Labour doesn’t need a Leader; We need a plan.

Labour doesn't need a Leader We need a plan

The Labour party just suffered a major defeat and lost the leadership of Jeremy Corbyn.

All kinds of people out there are trying to cast a judgement on why this happened but we all know it comes down to being a remain party that would not honour the result of the referendum in the eyes of millions of traditional Labour voters in the North. I say that as a remainer currently forced to eat humble pie.

I’m from Carlisle and something of a traveller having lived in seven of the constituencies across this region; Copeland, Penrith, Carlisle, Newcastle, Durham, Middlesbrough and Scarborough. I have friends in every constituency labour party across the region and have volunteered in some capacity for Labour in each of them. These factors provide me with a unique advantage in judging why our core voters across this region left us.

I must admit though, I did not call it. I expected the Brexit Party to run against Boris and split the Tory vote like they did Labours resulting in another hung parliament. The only person who’s judgment was perfect on this was Labours Chairperson Ian Lavery MP who warned within the leaderships Londoncentric bubble that a remain position would lose these seats that have been taken for granted for decades.

Londoncentricity is ultimately what lost the north over the last few decades with Brexit coming along in 2019 to push them over the edge. Many analysts have explained these last few days the Labour vote has degraded almost linearly as leader after leader has taken them for granted over-ruling the local members and spring boarding in candidates with no local connection such as David Milliband and Tony Blair. After visiting Carlisle Liam Lavery (A party volunteer at the time) asked me how the city was not Labour describing it as “The most Labour city” he had ever been in.

In northern towns the idea that working class voters should have some affinity to Labour is long gone. This was obvious in 2015 when the voters told the establishment “They’re all the same”. Labours refusal to “Get Brexit Done” was the final straw and sent enough Labour voters elsewhere to give Boris the largest Tory majority since Thatcher.

Even Boris Johnson has had the humility to recognise what happened thanking northerners for “borrowing” him their vote.

Now the Party is scrambling around for a leader as if we are about to fight another general election forgetting we are five years away and could reasonably have two or three leaders by then. We need to calm down. We have a lot of time to get this right. Any leader selected now will ultimately be blamed for Brexit and every negative that comes with it. I can hear the critics now complaining that Rebecca Long-Bailey didn’t provide an effective opposition… Having no leader would be the best option for a while but the membership is desperate for leadership and so I propose a different approach.
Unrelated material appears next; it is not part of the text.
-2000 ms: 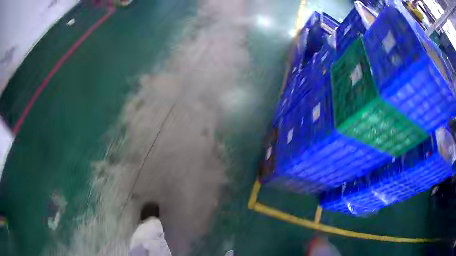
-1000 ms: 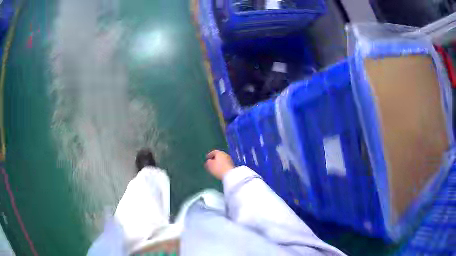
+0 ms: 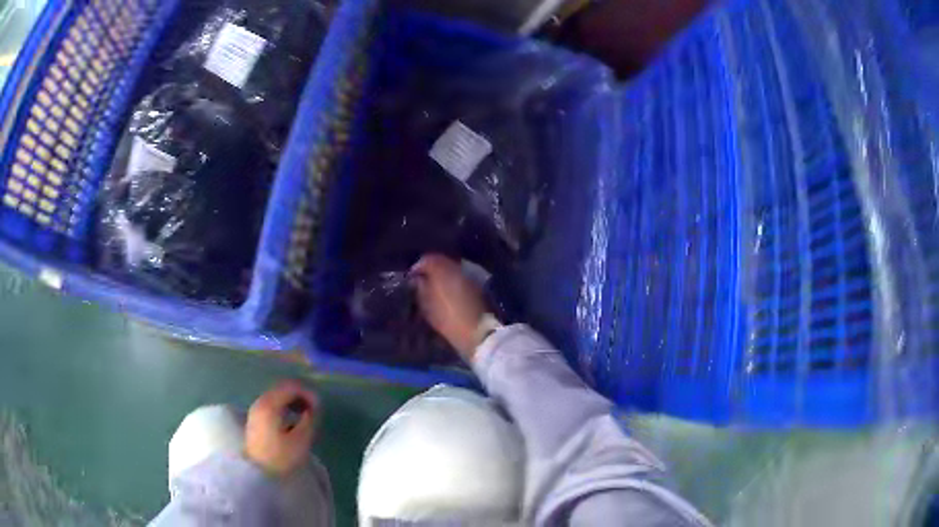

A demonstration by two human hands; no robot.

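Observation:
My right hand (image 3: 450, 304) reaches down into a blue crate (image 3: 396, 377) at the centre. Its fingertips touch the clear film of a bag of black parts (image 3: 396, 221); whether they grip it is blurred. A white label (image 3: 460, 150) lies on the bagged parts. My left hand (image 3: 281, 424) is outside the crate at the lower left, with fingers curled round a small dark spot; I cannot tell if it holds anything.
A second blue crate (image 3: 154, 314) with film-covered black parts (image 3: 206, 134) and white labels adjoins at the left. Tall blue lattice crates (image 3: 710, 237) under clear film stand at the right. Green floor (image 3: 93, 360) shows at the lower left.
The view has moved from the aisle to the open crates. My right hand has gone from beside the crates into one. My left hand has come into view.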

The Party National Executive Committee could in theory appoint somebody to lead in the interim period whilst we decide on how to select a new leader more permanently. Whilst we lick our wounds from the general election its important that we are looking ahead to whats around the corner. In May we will have Local Elections which will be our first chance to say to those disillusioned voters that we are listening and ask them to come back. That will be only eight weeks after Jeremy Corbyn stands down and a potentially fractious leadership race ensues. If Labour looks divided entering into the Local elections it could spell disaster at the time we need results that inspire confidence. It therefore makes perfect sense to wait until after the May elections to begin a Leadership race.
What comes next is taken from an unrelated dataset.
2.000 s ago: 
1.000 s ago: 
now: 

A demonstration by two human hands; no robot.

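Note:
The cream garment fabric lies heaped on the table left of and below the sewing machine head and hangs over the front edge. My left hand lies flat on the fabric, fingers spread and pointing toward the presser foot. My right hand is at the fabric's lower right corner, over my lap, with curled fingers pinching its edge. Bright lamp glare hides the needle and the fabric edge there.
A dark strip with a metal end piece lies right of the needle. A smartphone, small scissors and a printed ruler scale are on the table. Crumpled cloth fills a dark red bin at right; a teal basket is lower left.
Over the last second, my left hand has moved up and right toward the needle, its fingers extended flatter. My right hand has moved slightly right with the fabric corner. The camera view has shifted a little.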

But who will fill the leadership vacuum? We need some sort of leadership now and have no deputy. However, we have a Chairperson. Ian Lavery is the one MP who warned of what was happening. A Champion for the North who has appeal in every seat we need to win back. The people in these northern towns have gave us a clear message that they want to be listened to and they want to be represented by one of their own. A working-class miner, Northerner and Brexiter, with Ian at the helm we Labour can change the current trajectory. The win we are looking for is an increased vote share and Councillors in each of the northern heartland constituencies we just lost. That’s what we will point to and celebrate.

After May we will be well placed for an eight-week leadership race and will have had some time to see which of the contenders can campaign, show leadership and stick to the theme of our universally loved manifesto.

After this we ought to hold a separate eight-week deputy leadership race ending on the first day of conference. The time will have provided the membership with a chance to work out which of the candidates are best placed to work with and support the new leader learning from our mistakes in 2015.

So that’s the plan which I propose. Managed well this will give us ten months of positive press instead of falling into chaos in the new year.

We still stand on the dawn of a wonderful socialist revolution in Great Britain. It’s just going to take a little longer.